The first cout statement after that accesses *p. Since p no longer exists (having being passed to free()) that gives undefined behaviour.

The second cout statement after that accesses *r. That operation has undefined behaviour, for exactly the same reason I described in the italic paragraph above (for p, as it was then).

Note, however, that there have been five occurrences of undefined behaviour in your code. When even a single instance of undefined behaviour occurs, all bets are off for being able to predict behaviour of your program. With your implementation, the results happen to be printing p and r with the same value (since malloc() returns the same value 0x2f7630 in both cases), printing a garbage value in both cases, and then (after the statement *p = 100) printing the value of 100 when printing *p and *r.

However, none of those results are guaranteed. The reason for no guarantee is that the meaning of "undefined behaviour" in the C++ standard is that the standard describes no limits on what is permitted, so an implementation is free to do anything. Your analysis might be correct, for your particular implementation, at the particular time you compiled, linked, and ran your code. It might even be correct next week, but be incorrect a month from now after updating your standard library (e.g. applying bug fixes). It is probably incorrect for other implementations.

Lastly, a couple of minor points.

Firstly, your code is incomplete, and would not even compile in the form you have described it. In discussion above, I have assumed your code is actually preceded by

#include <iostream>
#include <cstdlib>

using namespace std;

Second, malloc() and free() are functions in the standard library. They are not operators.

Answer 3

The free() function and the delete operator do not change the content of a pointer, as the pointer is passed by value.

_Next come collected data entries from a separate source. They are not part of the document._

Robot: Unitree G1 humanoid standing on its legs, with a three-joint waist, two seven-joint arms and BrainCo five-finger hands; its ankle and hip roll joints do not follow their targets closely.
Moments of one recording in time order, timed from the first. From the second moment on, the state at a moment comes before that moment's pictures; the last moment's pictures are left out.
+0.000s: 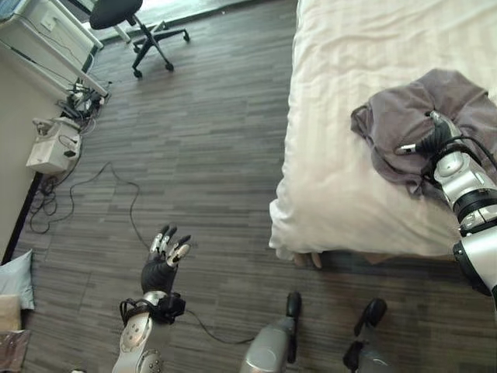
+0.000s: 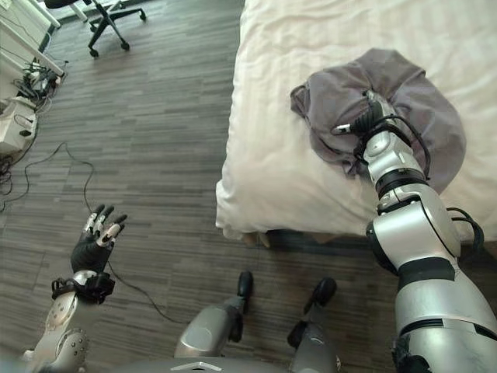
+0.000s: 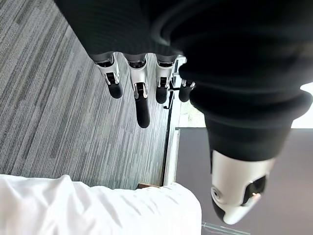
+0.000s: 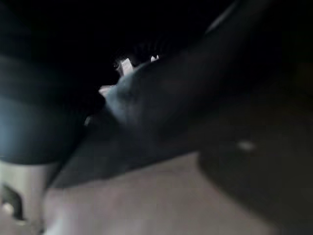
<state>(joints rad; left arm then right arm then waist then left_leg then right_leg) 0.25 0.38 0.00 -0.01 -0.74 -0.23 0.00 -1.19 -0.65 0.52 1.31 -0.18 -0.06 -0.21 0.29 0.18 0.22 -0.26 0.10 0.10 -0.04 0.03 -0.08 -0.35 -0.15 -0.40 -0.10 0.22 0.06</state>
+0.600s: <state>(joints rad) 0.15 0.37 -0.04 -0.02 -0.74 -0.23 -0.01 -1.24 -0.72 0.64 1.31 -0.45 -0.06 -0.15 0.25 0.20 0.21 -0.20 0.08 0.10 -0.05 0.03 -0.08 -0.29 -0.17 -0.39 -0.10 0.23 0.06</state>
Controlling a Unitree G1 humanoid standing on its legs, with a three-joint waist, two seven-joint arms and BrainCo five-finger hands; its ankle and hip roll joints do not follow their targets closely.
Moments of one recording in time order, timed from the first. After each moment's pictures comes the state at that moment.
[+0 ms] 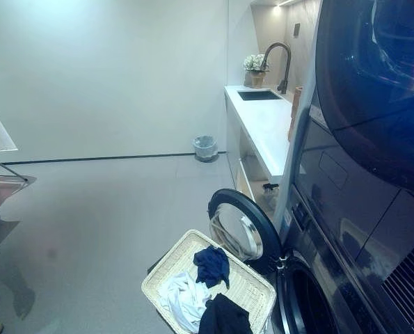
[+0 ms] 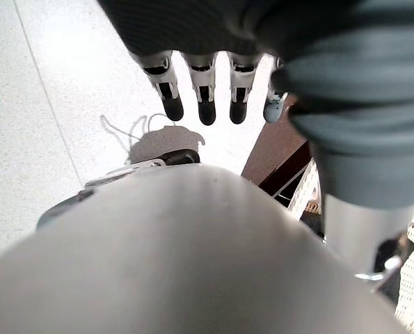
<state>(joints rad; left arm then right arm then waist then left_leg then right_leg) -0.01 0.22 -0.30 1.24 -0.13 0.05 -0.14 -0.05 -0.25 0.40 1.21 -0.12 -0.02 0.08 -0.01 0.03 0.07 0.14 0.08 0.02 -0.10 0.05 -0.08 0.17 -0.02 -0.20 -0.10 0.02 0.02</state>
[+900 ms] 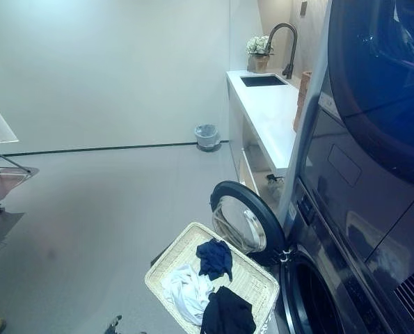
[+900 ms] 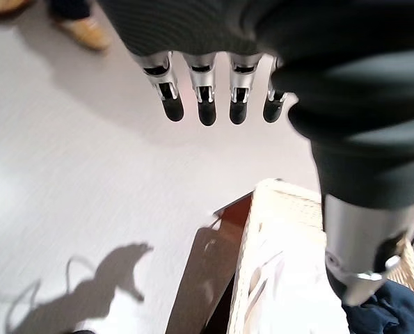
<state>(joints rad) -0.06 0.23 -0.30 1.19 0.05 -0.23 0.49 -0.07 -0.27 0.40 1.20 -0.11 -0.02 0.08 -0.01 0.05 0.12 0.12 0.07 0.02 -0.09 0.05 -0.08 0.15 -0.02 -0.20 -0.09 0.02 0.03</state>
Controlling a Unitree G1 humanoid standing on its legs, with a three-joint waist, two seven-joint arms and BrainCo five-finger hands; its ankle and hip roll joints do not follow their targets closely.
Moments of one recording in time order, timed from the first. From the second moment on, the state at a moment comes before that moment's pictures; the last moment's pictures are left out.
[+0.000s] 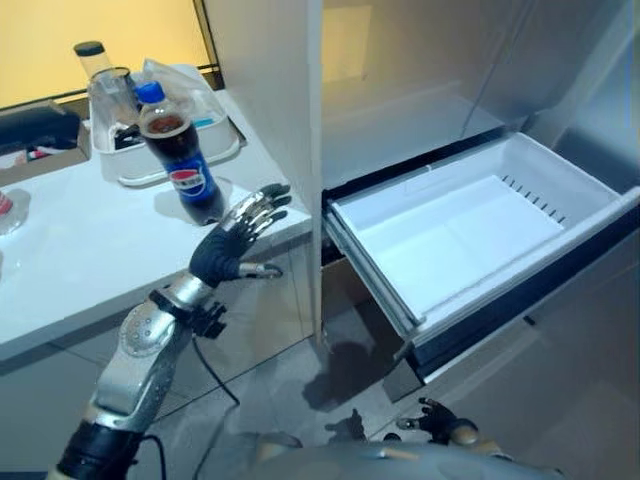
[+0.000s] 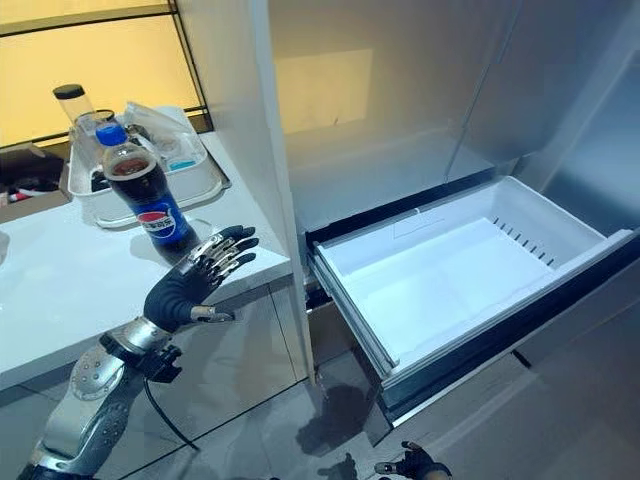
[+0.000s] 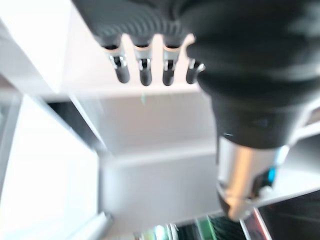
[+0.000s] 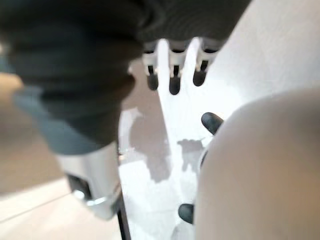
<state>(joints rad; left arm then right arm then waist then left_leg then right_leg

However, the stuff in the location pointed to by the pointer may not be available after using free() or delete.

So if we have memory location 0x1000:

       +-----------------+  
0x1000 |                 |  
       | stuff in memory |  
       |                 |  
       +-----------------+  

Lets assume that the pointer variable p contains 0x1000, or points to the memory location 0x1000.

After the call to free(p), the operating system is allowed to reuse the memory at 0x1000. It may not use it immediately or it could allocate the memory to another process, task or program.

However, the variable p was not altered, so it still points to the memory area. In this case, the variable p still has a value, but you should not dereference (use the memory) because you don't own the memory any more.

Answer 4

Your analysis of what actually happened is correct; however, the program is not guaranteed to behave this way reliably. Every use of p after free(p) "provokes undefined behavior". (This also happens when you access *p and *r without having written anything there first.) Undefined behavior is worse than just producing an unpredictable result, and worse than just potentially causing the program to crash, because the compiler is explicitly allowed to assume that code that provokes undefined behavior will never execute. For instance, it would be valid for the compiler to treat your program as identical to

int main() {}

because there is no control flow path in your program that does not provoke undefined behavior, so it must be the case that the program will never run at all!